Another time dimension:

Article: Longitudinal assessment of urinary PCA3 for predicting prostate cancer grade reclassification in favorable-risk men during active surveillance.

Article link: https://www.nature.com/pcan/journal/vaop/ncurrent/full/pcan201716a.html

Research question: To assess the utility of urinary prostate cancer antigen 3 (PCA3) as both a one-time and longitudinal measure in men on active surveillance (AS).

Significance:  Although methods of monitoring and triggers for curative intervention vary among Active Surveillance programs, the majority of protocols require serial prostate biopsy, a procedure associated with patient discomfort and risk of complications. As such, alternative methods of monitoring are needed. One potential option is prostate cancer antigen 3 (PCA3), a noncoding mRNA first described in 1999 that is highly overexpressed in PCa tissue. Since its introduction to clinical use, several studies have exhibited a significant association of PCA3 with PCa. To this point, however, evaluation of PCA3 in the AS population remains quite limited. Findings suggest potential utility of PCA3 in the AS setting but remained limited by small sample size and short-term follow-up. Furthermore, the utility of repeated PCA3 measures has yet to be demonstrated.

Study sample: Since 1995, the institutional review board-approved Johns Hopkins AS program has enrolled 1511 men with favorable-risk (low-risk or very-low-risk) PCa with informed consent.

Longitudinal study: Monitoring included semiannual PSA and digital rectal exam (DRE) as well as annual prostate biopsy and/or more recently prostate magnetic resonance imaging (MRI) for most men.
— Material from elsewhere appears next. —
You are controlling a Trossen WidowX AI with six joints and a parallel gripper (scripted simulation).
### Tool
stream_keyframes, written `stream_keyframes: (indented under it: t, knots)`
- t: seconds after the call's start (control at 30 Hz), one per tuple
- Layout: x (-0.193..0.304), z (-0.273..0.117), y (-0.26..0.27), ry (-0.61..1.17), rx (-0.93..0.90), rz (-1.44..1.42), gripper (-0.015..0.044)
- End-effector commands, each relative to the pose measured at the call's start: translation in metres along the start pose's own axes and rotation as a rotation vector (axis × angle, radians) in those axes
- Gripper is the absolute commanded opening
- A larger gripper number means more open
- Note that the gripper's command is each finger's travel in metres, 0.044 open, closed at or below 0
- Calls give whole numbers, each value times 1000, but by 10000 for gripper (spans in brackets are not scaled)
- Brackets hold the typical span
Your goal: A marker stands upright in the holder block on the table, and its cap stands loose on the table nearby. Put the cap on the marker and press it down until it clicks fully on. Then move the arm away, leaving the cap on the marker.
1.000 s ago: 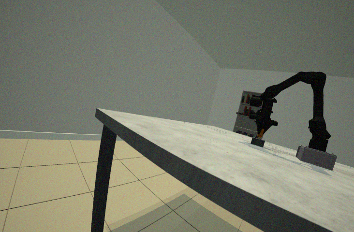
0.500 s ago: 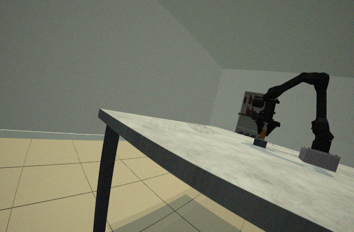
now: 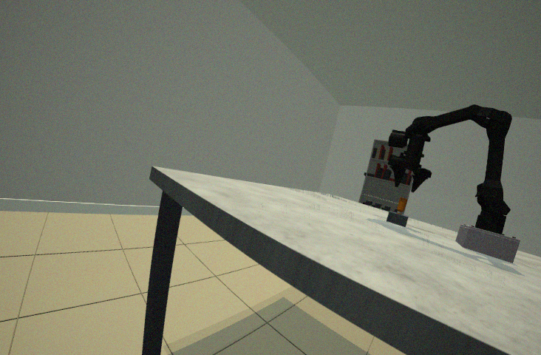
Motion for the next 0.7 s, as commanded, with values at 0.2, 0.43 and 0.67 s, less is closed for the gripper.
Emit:
stream_keyframes:
  t: [0.2, 0.43, 0.67]
  knots:
    - [0, -3, -3, 11, 6, -429, 282]
    - [0, 1, -4, 11, 4, -669, 99]
    - [0, 1, -4, 11, 4, -669, 0]
Point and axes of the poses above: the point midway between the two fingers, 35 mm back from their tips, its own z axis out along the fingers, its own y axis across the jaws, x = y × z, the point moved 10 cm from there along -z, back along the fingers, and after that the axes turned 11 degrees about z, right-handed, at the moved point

Since 2007, urine samples were obtained at clinic visits after standard DRE. In order to assess for longitudinal changes in PCA3, the study cohort was limited to subjects with at least two urine samples obtained over greater than or equal to 3 years of follow-up (that is, at least 3 years apart) and a prostate biopsy within 6 months of each PCA3 assessment (n=294). Further, owing to variable effect of 5-alpha reductase inhibitor (5-ARI) medications on PCA3, 34 men who were on 5-ARI at the time of PCA3 assessment were excluded. The sample size is similar to a prior analysis of the AS cohort. The chosen outcome of interest was grade reclassification (GR) defined as any Gleason score >6 cancer detected on follow-up biopsy.
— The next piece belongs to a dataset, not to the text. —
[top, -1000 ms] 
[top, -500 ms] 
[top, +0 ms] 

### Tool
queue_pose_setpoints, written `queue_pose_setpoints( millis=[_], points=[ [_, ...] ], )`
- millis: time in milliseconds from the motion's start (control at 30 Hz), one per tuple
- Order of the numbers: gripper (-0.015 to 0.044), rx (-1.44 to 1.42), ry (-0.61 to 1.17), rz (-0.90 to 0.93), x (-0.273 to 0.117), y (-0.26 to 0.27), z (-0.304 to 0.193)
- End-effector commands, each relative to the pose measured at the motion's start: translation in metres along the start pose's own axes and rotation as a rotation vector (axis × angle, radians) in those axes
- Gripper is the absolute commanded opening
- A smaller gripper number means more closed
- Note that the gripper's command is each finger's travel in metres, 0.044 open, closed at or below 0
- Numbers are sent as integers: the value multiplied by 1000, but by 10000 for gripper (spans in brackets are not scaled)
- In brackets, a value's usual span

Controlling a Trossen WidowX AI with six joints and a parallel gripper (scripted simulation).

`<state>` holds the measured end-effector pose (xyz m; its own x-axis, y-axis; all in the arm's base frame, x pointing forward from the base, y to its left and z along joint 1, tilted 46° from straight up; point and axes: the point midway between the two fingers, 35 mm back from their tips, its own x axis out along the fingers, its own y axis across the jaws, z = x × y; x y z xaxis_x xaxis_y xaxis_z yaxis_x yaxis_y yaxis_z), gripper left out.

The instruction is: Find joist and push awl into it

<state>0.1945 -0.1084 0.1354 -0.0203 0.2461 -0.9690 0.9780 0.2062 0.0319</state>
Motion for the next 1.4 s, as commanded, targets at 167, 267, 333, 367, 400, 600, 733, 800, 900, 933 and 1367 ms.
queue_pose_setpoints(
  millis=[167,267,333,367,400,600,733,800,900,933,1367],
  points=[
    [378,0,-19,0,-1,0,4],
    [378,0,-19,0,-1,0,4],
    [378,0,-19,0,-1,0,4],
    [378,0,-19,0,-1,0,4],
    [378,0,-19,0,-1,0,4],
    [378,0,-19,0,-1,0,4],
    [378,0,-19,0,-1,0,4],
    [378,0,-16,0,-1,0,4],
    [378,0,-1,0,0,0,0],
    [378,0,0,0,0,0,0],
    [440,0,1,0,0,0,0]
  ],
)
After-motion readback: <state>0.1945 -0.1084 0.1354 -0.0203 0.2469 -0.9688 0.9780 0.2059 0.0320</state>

Analysis approach: Patient demographics as well as first (fPCA3) and subsequent (sPCA3) PCA3 scores were compared between men who did and did not undergo GR using t-test, Mann–Whitney test or chi-squared test, as appropriate. PCA3 scores were transformed into logarithmic scale to correct for skew and stabilize variance. A linear mixed-effects model with random effects was used to assess the longitudinal changes in PCA3 over time and also to evaluate its association with the outcome of interest. Additionally, the utility of a single PCA3 value for independently predicting high-grade disease was assessed using a multivariable logistic regression model adjusting for age, disease volume (very-low-risk or low-risk status) and PSAD. Model accuracy was assessed by measuring the area under the receiver operating characteristic curve (AUC), and the goodness-of-fit of the multivariable model was evaluated using Hosmer–Lemeshow goodness-of-fit test. One-sided tests were used for a priori hypotheses that were directional, and statistical significance was set at P<0.05.